◆ Activity ◆
Repeat exactly the lines below that lie between the line with "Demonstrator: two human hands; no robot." and the line with "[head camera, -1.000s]", counting both of those lines as part of the answer.

◆ Task inputs ◆
+---+

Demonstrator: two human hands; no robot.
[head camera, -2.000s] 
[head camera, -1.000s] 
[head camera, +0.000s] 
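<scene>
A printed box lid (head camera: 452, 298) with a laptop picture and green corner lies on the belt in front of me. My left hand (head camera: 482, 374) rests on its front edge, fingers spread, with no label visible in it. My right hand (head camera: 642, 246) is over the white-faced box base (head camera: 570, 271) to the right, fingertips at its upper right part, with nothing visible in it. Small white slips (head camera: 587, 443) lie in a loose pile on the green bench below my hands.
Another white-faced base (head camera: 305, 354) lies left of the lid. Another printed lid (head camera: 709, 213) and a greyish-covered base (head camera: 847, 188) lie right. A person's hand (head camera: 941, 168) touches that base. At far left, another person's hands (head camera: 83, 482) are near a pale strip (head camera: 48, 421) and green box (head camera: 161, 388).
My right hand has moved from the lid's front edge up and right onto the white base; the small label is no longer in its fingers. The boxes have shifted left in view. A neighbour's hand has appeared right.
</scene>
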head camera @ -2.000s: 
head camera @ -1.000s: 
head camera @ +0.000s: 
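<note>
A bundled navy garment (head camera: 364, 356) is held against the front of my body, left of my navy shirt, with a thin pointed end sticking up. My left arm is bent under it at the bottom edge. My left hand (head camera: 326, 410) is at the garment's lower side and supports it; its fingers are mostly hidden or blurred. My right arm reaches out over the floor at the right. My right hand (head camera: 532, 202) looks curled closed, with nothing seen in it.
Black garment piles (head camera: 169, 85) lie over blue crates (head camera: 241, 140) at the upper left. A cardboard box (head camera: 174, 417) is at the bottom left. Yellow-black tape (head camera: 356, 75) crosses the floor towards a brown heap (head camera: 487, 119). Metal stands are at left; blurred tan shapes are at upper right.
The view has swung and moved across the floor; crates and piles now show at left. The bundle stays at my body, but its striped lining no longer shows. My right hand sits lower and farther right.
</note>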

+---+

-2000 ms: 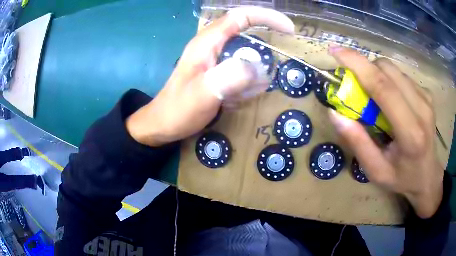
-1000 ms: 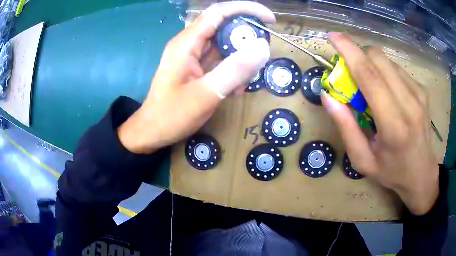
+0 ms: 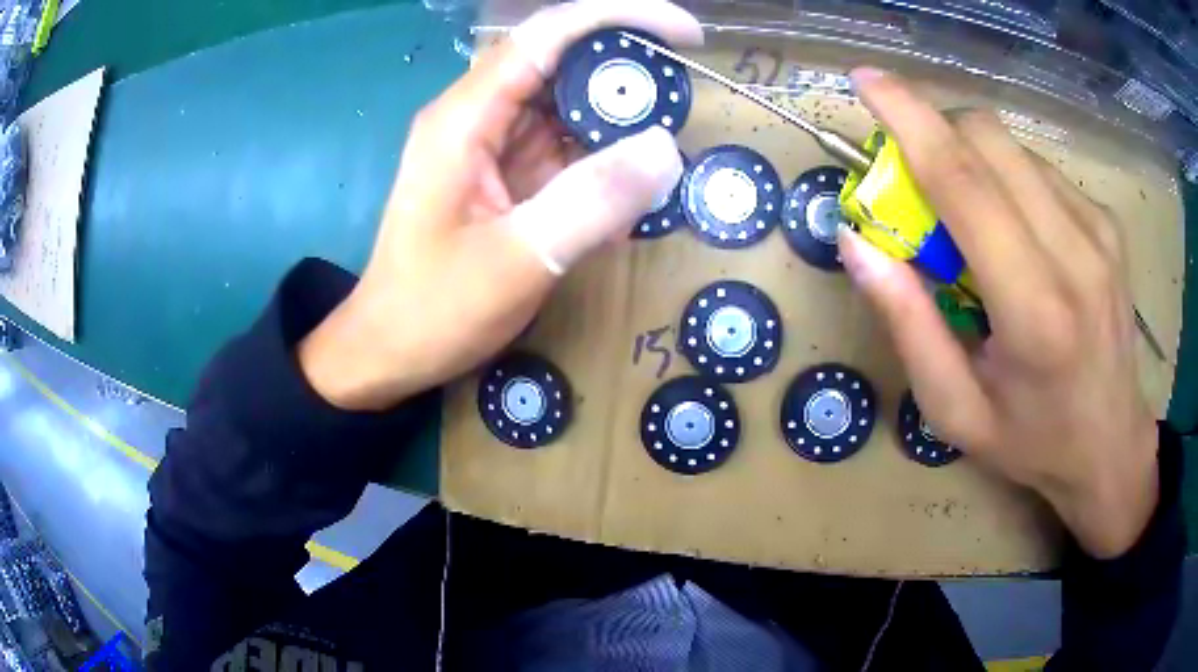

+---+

◆ Written solution ◆
Demonstrator: two human hands; no robot.
[head camera, -2.000s] 
[head camera, -1.000s] 

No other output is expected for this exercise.